Top of Data

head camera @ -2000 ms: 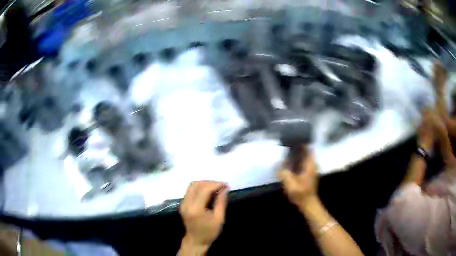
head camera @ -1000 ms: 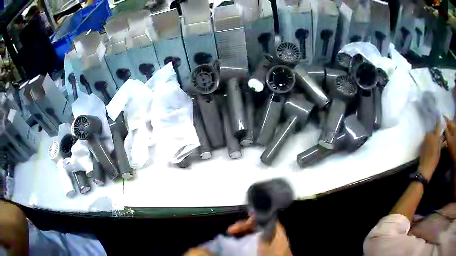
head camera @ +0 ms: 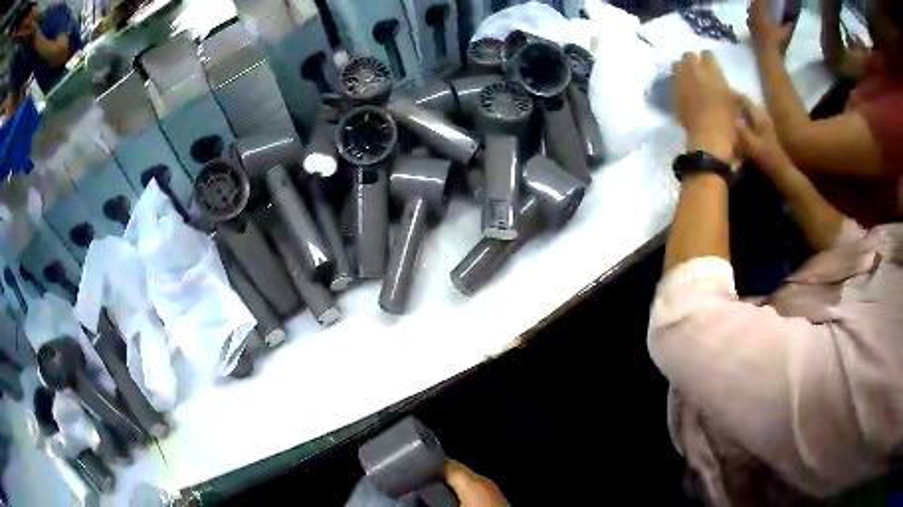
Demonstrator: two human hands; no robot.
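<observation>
A dark grey unit with a short round head [head camera: 401,456] is at the bottom edge, in front of the bench. Part of my right hand [head camera: 477,487] shows beside it, fingers against its handle; the rest is cut off by the frame. A pale grey, thin patch, perhaps a bag [head camera: 364,493], shows at the unit's lower left. My left hand is not in view.
Many grey units [head camera: 371,218] lie piled on the white bench [head camera: 475,317]. White bags [head camera: 188,282] lie left, colour boxes [head camera: 129,163] stand behind. A neighbour's arm with a black wristband [head camera: 698,223] is at right.
The view has turned right and tilted. The held unit now sits lower and further left in the picture. My left hand has left the view.
</observation>
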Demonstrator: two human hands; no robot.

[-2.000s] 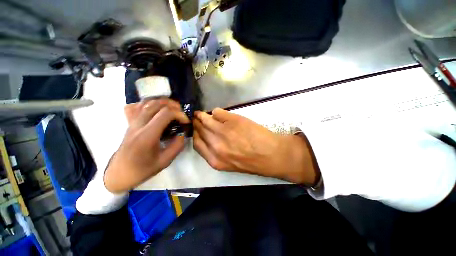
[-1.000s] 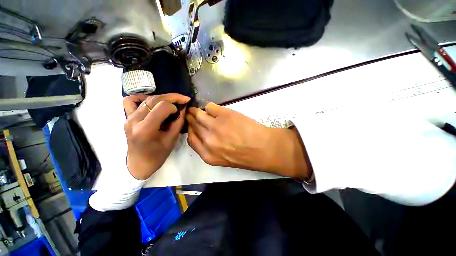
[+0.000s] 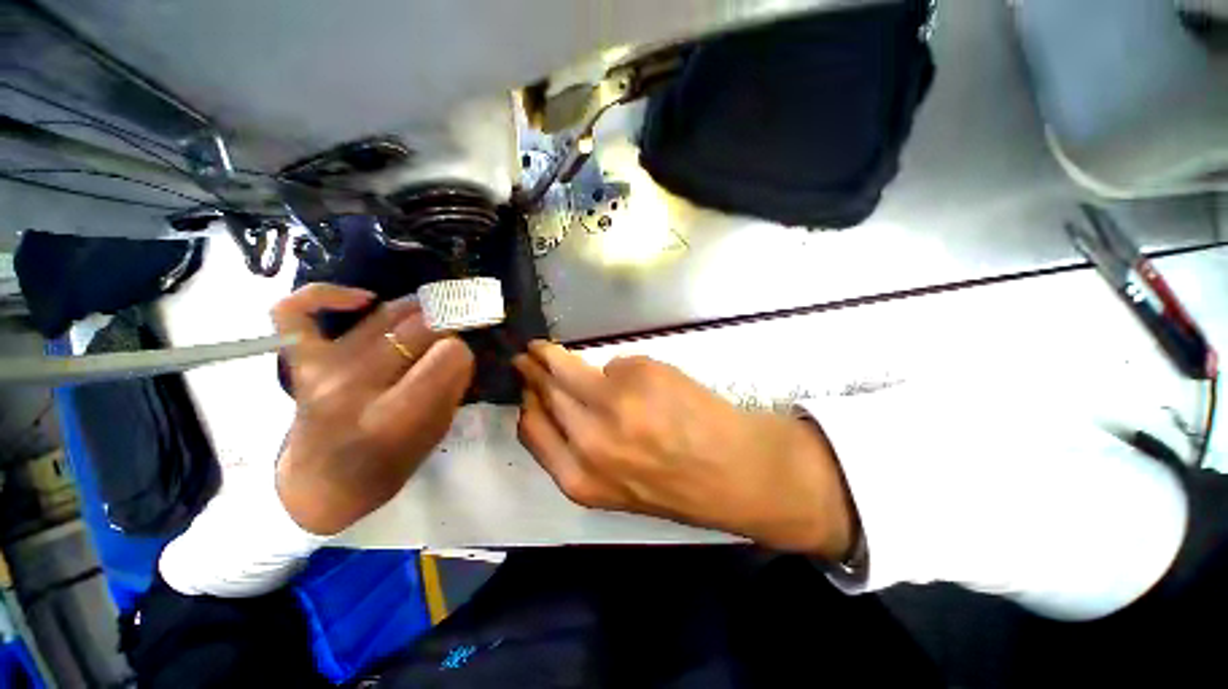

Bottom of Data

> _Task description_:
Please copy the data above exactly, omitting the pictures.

> _Task solution_:
head camera @ -2000 ms: 
head camera @ -1000 ms: 
head camera @ +0 ms: 
Demonstrator: two human hands; no robot.
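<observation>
A dark grey unit with a short round head [head camera: 401,456] is at the bottom edge, in front of the bench. Part of my right hand [head camera: 477,487] shows beside it, fingers against its handle; the rest is cut off by the frame. A pale grey, thin patch, perhaps a bag [head camera: 364,493], shows at the unit's lower left. My left hand is not in view.
Many grey units [head camera: 371,218] lie piled on the white bench [head camera: 475,317]. White bags [head camera: 188,282] lie left, colour boxes [head camera: 129,163] stand behind. A neighbour's arm with a black wristband [head camera: 698,223] is at right.
The view has turned right and tilted. The held unit now sits lower and further left in the picture. My left hand has left the view.
</observation>
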Demonstrator: two human hands; no robot.

[-2.000s] 
[-1.000s] 
[+0.000s] 

The given output is complete.